The state of California is moving forward with a plan to allow an energy company to issue bonds to victims of last year’s Tubbs Fire event.
Earlier this week, California senator Bill Dodd said that the plan’s details are still being ironed out, but a proposal may be issued soon. The plan is a part of a comprehensive wildfire bill currently undergoing evaluation by a state conference committee.
Legislators are looking to complete the bill, AB 33, before the legislative session ends August 31, Bloomberg reported.
The plan would help PG&E – the utility company linked to the Tubbs Fire – which is currently exposed to billions in damages related to the Tubbs Fire. While state fire investigators have yet to issue a statement on the cause of the wildfire event, a CalFire report found that PG&E’s power lines may have caused 12 fires, which burned over 150,000 acres and led to the deaths of nine.

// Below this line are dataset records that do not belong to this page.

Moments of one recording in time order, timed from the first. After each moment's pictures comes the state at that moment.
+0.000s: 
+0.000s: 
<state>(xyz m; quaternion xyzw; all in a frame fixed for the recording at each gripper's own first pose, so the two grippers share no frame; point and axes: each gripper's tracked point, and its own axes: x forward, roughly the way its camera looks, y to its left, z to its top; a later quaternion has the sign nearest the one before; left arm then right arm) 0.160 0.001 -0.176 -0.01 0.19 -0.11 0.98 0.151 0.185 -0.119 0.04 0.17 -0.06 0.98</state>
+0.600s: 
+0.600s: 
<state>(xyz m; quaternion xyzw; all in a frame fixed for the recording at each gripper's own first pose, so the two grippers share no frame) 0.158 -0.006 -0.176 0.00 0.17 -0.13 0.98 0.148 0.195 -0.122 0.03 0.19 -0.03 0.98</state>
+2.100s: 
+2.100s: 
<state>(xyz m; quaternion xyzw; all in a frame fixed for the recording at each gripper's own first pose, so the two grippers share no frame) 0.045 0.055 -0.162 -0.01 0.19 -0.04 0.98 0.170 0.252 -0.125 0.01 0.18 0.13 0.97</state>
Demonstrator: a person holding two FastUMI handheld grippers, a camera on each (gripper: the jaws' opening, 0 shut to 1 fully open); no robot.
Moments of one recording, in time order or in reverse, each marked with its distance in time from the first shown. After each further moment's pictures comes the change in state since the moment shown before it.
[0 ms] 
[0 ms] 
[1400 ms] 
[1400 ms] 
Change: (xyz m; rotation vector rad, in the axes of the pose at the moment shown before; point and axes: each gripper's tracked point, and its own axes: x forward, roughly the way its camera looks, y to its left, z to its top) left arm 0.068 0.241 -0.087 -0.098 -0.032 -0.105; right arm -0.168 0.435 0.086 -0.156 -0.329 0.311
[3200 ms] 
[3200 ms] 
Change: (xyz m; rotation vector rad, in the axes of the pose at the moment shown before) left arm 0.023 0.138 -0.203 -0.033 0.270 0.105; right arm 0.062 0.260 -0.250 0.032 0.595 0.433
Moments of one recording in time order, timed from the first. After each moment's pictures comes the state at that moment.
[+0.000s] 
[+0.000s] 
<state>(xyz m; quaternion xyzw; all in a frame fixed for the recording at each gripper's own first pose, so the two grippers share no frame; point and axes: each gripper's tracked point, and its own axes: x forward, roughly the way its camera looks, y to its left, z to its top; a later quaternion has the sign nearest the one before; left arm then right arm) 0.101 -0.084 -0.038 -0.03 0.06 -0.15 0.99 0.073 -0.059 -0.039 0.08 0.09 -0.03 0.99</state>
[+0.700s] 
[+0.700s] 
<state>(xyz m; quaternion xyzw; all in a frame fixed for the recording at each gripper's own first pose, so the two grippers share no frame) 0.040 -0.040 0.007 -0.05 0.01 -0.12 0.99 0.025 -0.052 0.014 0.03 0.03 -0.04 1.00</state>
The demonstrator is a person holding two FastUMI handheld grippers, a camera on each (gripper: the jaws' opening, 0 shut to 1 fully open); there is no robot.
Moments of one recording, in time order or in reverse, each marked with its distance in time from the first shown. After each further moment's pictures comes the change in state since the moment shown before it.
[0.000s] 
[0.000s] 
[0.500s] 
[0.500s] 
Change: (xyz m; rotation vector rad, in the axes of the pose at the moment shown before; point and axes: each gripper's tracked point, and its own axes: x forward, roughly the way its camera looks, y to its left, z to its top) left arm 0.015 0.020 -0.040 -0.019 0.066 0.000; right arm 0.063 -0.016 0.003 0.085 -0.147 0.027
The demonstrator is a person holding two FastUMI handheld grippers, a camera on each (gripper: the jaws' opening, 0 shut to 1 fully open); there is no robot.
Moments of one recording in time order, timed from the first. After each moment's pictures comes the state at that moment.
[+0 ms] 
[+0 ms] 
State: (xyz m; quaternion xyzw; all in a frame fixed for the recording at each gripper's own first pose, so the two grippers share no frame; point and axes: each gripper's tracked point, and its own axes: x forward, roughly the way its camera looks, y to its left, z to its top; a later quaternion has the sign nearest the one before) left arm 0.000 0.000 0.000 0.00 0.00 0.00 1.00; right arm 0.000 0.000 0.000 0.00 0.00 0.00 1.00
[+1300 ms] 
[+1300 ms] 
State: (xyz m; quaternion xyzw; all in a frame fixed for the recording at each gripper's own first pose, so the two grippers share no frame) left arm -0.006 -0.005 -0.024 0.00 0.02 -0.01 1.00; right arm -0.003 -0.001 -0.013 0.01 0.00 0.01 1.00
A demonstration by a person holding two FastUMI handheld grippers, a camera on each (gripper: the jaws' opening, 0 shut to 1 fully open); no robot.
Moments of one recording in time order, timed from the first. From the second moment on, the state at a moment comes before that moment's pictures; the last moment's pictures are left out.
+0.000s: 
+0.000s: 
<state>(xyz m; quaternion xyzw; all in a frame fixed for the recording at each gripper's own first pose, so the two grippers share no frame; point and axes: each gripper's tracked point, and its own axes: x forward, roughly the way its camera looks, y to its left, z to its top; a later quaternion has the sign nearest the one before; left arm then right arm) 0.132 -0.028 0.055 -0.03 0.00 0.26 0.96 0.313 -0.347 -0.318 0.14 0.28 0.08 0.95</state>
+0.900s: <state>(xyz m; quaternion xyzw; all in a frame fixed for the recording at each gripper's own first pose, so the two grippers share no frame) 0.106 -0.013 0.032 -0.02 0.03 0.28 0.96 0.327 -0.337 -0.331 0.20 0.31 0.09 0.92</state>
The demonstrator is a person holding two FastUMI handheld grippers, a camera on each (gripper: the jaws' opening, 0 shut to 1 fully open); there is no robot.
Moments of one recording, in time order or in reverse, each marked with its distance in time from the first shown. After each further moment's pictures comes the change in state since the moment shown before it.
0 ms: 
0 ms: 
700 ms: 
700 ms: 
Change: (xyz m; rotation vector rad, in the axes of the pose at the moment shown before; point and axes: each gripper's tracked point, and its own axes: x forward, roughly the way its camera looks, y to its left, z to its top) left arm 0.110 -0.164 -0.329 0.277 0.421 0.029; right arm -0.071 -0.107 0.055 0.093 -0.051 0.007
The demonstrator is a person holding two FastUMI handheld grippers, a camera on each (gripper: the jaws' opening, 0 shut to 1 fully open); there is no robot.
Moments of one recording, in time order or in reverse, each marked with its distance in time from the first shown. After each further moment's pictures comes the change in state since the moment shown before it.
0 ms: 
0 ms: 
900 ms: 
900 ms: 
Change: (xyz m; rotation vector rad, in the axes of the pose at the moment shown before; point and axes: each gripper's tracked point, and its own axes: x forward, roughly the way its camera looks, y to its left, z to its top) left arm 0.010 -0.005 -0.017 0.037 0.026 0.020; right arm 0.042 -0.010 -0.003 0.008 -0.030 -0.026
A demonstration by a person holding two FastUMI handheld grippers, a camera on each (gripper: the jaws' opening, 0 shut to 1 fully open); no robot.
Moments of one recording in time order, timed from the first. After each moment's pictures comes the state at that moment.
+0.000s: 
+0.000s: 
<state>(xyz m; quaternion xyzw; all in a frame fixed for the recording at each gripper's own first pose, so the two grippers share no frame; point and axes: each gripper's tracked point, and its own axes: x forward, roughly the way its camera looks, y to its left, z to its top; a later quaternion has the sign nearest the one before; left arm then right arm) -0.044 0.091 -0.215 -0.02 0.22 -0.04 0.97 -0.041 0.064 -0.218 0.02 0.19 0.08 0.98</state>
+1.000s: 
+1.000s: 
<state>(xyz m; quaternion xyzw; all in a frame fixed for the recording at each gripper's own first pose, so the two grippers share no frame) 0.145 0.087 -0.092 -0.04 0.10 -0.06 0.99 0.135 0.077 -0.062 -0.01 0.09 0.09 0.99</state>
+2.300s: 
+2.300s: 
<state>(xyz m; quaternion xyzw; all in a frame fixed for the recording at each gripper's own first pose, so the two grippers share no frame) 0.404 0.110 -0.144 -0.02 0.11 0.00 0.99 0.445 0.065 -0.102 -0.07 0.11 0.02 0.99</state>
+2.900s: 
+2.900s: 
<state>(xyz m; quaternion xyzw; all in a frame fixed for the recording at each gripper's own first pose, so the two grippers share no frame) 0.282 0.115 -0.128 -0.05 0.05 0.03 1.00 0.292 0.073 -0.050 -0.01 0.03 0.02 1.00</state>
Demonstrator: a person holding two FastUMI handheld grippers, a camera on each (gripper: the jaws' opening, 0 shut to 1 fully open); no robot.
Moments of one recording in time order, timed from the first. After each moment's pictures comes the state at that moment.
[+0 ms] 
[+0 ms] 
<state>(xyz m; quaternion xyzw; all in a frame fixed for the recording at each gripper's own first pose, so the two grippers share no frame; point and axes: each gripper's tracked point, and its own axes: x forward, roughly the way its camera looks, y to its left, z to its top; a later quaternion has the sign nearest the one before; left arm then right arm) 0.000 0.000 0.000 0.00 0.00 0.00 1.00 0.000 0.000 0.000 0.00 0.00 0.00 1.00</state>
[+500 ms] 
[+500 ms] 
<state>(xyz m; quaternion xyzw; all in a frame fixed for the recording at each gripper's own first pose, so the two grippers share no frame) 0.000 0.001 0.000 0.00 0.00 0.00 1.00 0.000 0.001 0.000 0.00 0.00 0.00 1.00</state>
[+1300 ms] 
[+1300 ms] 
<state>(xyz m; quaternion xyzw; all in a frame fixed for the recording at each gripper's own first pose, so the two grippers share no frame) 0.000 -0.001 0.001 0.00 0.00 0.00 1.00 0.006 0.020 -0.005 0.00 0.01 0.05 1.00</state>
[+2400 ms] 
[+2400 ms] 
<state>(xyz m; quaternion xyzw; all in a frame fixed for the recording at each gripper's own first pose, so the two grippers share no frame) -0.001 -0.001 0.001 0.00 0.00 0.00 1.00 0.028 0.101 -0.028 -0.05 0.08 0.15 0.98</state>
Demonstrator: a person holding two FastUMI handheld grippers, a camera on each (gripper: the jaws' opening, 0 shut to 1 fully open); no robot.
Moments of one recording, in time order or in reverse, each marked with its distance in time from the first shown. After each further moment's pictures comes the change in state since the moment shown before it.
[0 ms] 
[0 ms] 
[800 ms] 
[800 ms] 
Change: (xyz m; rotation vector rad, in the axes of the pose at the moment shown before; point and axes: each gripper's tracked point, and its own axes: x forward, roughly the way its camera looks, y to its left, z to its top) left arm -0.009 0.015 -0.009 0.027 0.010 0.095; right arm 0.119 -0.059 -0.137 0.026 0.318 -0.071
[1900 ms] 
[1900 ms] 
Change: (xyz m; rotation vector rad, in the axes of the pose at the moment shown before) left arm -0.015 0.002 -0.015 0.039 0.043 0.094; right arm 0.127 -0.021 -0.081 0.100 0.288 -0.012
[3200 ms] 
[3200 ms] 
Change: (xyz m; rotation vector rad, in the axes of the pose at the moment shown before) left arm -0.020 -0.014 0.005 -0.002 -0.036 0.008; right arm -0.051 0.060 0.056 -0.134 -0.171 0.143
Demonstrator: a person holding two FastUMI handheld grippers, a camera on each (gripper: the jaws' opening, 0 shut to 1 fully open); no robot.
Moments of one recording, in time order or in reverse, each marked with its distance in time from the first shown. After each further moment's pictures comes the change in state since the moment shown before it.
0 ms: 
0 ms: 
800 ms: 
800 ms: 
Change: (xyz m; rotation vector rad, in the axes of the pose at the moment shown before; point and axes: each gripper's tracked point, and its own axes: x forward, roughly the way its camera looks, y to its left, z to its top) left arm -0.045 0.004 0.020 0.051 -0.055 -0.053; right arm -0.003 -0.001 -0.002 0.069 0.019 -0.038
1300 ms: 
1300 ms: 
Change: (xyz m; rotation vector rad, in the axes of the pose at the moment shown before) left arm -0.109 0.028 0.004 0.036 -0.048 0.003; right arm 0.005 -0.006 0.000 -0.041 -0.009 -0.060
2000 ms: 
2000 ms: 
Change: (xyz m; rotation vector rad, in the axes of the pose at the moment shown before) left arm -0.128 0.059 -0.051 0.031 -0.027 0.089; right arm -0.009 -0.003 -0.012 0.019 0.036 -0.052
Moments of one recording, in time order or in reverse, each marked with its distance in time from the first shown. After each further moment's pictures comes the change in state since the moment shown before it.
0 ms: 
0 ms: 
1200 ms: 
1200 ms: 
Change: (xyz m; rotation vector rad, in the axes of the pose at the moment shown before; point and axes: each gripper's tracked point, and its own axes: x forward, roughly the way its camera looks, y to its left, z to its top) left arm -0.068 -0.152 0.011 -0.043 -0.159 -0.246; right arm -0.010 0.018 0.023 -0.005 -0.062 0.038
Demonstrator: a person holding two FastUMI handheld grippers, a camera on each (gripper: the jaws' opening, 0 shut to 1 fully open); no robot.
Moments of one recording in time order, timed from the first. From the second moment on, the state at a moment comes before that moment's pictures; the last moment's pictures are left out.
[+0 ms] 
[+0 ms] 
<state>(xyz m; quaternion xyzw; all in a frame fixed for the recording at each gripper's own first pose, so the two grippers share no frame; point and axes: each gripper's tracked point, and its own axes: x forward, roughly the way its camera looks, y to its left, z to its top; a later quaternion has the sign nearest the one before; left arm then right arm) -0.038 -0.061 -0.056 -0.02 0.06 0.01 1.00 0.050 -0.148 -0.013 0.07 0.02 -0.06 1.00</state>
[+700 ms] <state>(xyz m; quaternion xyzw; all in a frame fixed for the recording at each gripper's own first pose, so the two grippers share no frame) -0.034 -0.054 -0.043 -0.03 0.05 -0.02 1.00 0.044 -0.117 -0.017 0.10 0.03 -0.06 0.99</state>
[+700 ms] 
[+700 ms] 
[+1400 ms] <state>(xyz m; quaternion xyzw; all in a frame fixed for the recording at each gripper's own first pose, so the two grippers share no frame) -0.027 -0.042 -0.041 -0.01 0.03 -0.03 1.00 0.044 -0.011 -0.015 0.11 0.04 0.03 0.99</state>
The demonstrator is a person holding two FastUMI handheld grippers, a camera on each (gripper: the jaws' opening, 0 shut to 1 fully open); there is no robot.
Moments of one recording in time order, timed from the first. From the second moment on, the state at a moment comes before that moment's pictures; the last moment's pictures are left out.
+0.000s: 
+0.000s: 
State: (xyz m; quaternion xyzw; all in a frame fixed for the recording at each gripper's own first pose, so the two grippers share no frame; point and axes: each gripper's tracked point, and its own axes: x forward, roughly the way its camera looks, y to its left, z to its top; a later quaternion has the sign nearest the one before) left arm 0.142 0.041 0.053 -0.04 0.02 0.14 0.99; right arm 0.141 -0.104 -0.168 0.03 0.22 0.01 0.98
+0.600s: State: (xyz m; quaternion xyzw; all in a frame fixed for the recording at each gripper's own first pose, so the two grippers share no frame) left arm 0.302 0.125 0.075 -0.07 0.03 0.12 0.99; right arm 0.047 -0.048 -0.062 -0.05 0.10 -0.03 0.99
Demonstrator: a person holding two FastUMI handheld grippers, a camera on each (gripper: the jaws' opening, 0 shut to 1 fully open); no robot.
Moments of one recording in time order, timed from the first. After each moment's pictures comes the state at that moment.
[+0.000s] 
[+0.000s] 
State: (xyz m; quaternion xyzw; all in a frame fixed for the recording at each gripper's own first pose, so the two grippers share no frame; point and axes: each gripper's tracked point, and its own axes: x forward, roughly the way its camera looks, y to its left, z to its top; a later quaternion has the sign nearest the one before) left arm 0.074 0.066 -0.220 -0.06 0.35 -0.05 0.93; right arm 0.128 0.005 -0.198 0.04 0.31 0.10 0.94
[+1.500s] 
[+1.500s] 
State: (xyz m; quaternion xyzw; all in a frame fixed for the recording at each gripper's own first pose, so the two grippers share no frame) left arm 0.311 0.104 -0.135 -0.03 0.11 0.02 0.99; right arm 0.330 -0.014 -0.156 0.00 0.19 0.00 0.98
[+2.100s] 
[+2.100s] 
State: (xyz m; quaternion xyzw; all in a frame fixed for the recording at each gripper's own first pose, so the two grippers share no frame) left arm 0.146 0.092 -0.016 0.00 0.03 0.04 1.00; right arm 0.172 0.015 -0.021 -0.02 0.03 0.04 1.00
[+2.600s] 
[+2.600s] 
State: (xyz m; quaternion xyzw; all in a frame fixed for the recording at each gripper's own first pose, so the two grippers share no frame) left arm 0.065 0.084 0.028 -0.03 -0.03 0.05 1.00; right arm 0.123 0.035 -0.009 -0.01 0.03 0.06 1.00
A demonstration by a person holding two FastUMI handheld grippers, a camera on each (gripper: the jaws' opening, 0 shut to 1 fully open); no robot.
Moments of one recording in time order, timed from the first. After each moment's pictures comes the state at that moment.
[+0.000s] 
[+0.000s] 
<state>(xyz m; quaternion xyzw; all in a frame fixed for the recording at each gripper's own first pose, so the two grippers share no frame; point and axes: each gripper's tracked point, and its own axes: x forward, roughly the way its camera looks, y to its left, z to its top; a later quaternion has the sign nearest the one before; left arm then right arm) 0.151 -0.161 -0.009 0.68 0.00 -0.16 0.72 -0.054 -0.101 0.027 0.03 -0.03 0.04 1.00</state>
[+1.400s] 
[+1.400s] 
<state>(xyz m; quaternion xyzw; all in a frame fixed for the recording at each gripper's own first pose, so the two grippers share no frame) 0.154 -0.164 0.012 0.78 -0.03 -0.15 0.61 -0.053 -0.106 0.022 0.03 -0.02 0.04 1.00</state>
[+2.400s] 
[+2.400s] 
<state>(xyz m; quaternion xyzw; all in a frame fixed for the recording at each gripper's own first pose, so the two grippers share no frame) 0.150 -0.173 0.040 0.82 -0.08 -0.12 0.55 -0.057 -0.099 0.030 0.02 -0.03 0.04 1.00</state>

Although lawmakers have pushed AB 33, they have also seemingly abandoned another legal effort – one that would change state liability laws.
Current liability laws in California would hold PG&E liable for tens of billions of dollars in wildfire damages under the “inverse condemnation” doctrine. But some lawmakers and PG&E had initially proposed a reformation to the law that drops inverse condemnation, which would have protected the company and other utilities from covering future wildfire damages that are not directly their fault.